Repeat the entries exactly as they stand.

Information supplied:
──────
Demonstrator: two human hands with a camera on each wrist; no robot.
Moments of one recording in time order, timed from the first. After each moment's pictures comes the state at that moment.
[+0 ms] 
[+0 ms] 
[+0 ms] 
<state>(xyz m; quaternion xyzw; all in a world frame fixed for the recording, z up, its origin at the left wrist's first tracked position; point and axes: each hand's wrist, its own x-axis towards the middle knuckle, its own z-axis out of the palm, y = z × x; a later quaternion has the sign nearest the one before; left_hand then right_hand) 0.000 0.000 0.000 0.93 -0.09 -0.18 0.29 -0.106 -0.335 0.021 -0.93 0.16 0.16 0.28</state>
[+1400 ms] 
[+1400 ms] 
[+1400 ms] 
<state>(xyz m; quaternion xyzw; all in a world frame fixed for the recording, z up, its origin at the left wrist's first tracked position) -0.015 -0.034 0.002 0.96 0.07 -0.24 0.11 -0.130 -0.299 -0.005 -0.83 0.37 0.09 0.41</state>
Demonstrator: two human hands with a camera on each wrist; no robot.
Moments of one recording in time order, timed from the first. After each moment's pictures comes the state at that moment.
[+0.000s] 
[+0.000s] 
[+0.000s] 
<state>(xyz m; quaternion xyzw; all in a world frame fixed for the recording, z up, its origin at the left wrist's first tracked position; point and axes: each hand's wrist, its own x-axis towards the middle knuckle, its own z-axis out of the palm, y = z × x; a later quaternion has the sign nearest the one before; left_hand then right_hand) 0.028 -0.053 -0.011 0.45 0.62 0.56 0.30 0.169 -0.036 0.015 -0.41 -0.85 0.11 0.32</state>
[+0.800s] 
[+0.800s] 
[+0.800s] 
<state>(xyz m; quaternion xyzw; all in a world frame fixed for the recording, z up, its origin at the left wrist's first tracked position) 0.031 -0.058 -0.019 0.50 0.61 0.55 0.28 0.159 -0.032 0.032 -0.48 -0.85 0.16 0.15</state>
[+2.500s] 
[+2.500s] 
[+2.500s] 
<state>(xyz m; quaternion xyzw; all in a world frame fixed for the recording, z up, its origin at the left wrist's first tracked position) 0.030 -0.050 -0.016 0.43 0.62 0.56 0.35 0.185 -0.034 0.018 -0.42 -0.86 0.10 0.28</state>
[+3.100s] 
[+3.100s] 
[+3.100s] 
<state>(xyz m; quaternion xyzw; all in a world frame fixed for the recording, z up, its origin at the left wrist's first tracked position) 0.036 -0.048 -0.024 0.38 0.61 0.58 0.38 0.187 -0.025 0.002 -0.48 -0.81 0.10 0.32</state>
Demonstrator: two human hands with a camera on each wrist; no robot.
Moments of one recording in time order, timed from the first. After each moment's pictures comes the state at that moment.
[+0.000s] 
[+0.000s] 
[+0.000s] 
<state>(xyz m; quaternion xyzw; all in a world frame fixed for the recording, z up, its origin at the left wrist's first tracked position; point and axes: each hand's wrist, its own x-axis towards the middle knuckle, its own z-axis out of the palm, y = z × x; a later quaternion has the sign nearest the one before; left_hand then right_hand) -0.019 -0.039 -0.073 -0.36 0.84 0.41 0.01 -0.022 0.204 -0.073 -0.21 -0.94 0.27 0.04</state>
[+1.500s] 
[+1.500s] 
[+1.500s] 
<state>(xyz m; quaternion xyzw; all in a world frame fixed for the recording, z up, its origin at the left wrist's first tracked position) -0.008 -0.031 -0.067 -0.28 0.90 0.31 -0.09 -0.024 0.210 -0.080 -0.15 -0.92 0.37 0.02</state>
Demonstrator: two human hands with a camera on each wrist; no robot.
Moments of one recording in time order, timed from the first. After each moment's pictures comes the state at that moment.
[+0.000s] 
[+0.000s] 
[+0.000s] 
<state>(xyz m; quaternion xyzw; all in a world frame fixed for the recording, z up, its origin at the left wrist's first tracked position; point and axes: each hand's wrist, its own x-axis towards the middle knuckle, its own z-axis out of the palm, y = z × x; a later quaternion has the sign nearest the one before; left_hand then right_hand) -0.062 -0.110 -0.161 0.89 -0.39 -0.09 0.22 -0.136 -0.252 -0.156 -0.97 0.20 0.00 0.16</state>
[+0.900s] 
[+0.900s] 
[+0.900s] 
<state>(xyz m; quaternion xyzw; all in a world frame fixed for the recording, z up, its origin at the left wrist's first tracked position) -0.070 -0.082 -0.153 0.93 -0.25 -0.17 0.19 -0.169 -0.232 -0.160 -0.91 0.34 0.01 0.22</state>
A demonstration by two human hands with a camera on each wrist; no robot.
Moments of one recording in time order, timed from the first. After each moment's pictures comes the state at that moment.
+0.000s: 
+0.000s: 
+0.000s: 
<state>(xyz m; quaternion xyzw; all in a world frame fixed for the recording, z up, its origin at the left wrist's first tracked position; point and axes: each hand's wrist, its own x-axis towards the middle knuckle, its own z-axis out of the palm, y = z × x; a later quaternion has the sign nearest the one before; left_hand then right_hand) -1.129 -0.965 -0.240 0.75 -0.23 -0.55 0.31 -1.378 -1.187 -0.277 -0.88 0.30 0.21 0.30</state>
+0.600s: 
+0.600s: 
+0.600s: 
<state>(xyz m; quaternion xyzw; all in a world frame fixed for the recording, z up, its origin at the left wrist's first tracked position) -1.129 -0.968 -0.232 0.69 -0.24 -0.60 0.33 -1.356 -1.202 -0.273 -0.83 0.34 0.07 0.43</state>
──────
Task answer:
Demonstrator: two human hands with a camera on each wrist; no robot.
Moments of one recording in time order, timed from the first. After each moment's pictures comes the state at that moment.
[+0 ms] 
[+0 ms] 
[+0 ms] 
<state>(xyz m; quaternion xyzw; all in a world frame fixed for the recording, z up, its origin at the left wrist's first tracked position; point and axes: each hand's wrist, its own x-axis towards the middle knuckle, its own z-axis out of the palm, y = z × x; a later quaternion has the sign nearest the one before; left_hand then right_hand) 0.000 0.000 0.000 0.93 -0.09 -0.18 0.29 -0.106 -0.335 0.021 -0.93 0.16 0.16 0.28</state>
[+1400 ms] 
[+1400 ms] 
[+1400 ms] 
<state>(xyz m; quaternion xyzw; all in a world frame fixed for the recording, z up, its origin at the left wrist's first tracked position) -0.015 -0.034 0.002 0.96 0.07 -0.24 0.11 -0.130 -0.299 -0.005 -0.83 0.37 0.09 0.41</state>
Demonstrator: two human hands with a camera on each wrist; no robot.
Moments of one recording in time order, timed from the first. After each moment's pictures comes the state at that moment.
[+0.000s] 
[+0.000s] 
[+0.000s] 
<state>(xyz m; quaternion xyzw; all in a world frame fixed for the recording, z up, its origin at the left wrist's first tracked position; point and axes: each hand's wrist, its own x-axis towards the middle knuckle, its own z-axis out of the palm, y = z × x; a later quaternion has the sign nearest the one before; left_hand then right_hand) 0.028 -0.053 -0.011 0.45 0.62 0.56 0.30 0.169 -0.036 0.015 -0.41 -0.85 0.11 0.32</state>
[+0.800s] 
[+0.800s] 
[+0.800s] 
<state>(xyz m; quaternion xyzw; all in a world frame fixed for the recording, z up, its origin at the left wrist's first tracked position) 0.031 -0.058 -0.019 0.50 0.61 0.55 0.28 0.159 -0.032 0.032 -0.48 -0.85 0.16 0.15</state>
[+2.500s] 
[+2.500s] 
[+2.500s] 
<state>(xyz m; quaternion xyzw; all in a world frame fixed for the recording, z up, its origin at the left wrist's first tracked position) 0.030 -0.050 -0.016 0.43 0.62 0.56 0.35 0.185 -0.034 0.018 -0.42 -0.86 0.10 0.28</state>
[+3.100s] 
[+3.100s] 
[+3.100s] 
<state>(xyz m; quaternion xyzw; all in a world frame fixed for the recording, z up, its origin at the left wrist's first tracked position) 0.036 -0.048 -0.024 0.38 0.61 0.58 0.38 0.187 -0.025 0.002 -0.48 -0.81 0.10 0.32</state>
Demonstrator: two human hands with a camera on each wrist; no robot.
Moments of one recording in time order, timed from the first. After each moment's pictures comes the state at that moment.
[+0.000s] 
[+0.000s] 
[+0.000s] 
<state>(xyz m; quaternion xyzw; all in a world frame fixed for the recording, z up, its origin at the left wrist's first tracked position; point and axes: each hand's wrist, its own x-axis towards the middle knuckle, its own z-axis out of the palm, y = z × x; a later quaternion has the sign nearest the one before; left_hand then right_hand) -0.019 -0.039 -0.073 -0.36 0.84 0.41 0.01 -0.022 0.204 -0.073 -0.21 -0.94 0.27 0.04</state>
[+1.500s] 
[+1.500s] 
[+1.500s] 
<state>(xyz m; quaternion xyzw; all in a world frame fixed for the recording, z up, its origin at the left wrist's first tracked position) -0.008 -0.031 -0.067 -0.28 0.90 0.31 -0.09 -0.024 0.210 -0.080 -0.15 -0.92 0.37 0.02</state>
Demonstrator: two human hands with a camera on each wrist; no robot.
Moments of one recording in time order, timed from the first. After each moment's pictures comes the state at that moment.
[+0.000s] 
[+0.000s] 
[+0.000s] 
<state>(xyz m; quaternion xyzw; all in a world frame fixed for the recording, z up, its origin at the left wrist's first tracked position; point and axes: each hand's wrist, its own x-axis towards the middle knuckle, its own z-axis out of the palm, y = z × x; a later quaternion has the sign nearest the one before; left_hand then right_hand) -0.062 -0.110 -0.161 0.89 -0.39 -0.09 0.22 -0.136 -0.252 -0.156 -0.97 0.20 0.00 0.16</state>
[+0.900s] 
[+0.900s] 
[+0.900s] 
<state>(xyz m; quaternion xyzw; all in a world frame fixed for the recording, z up, its origin at the left wrist's first tracked position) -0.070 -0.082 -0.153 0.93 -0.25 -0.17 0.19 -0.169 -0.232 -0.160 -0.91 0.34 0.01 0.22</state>
A demonstration by two human hands with a camera on each wrist; no robot.
Moments of one recording in time order, timed from the first. After each moment's pictures comes the state at that moment.
+0.000s: 
+0.000s: 
+0.000s: 
<state>(xyz m; quaternion xyzw; all in a world frame fixed for the recording, z up, its origin at the left wrist's first tracked position; point and axes: each hand's wrist, its own x-axis towards the middle knuckle, its own z-axis out of the palm, y = z × x; a later quaternion has the sign nearest the one before; left_hand then right_hand) -1.129 -0.965 -0.240 0.75 -0.23 -0.55 0.31 -1.378 -1.187 -0.277 -0.88 0.30 0.21 0.30</state>
+0.600s: 
+0.600s: 
+0.600s: 
<state>(xyz m; quaternion xyzw; all in a world frame fixed for the recording, z up, its origin at the left wrist's first tracked position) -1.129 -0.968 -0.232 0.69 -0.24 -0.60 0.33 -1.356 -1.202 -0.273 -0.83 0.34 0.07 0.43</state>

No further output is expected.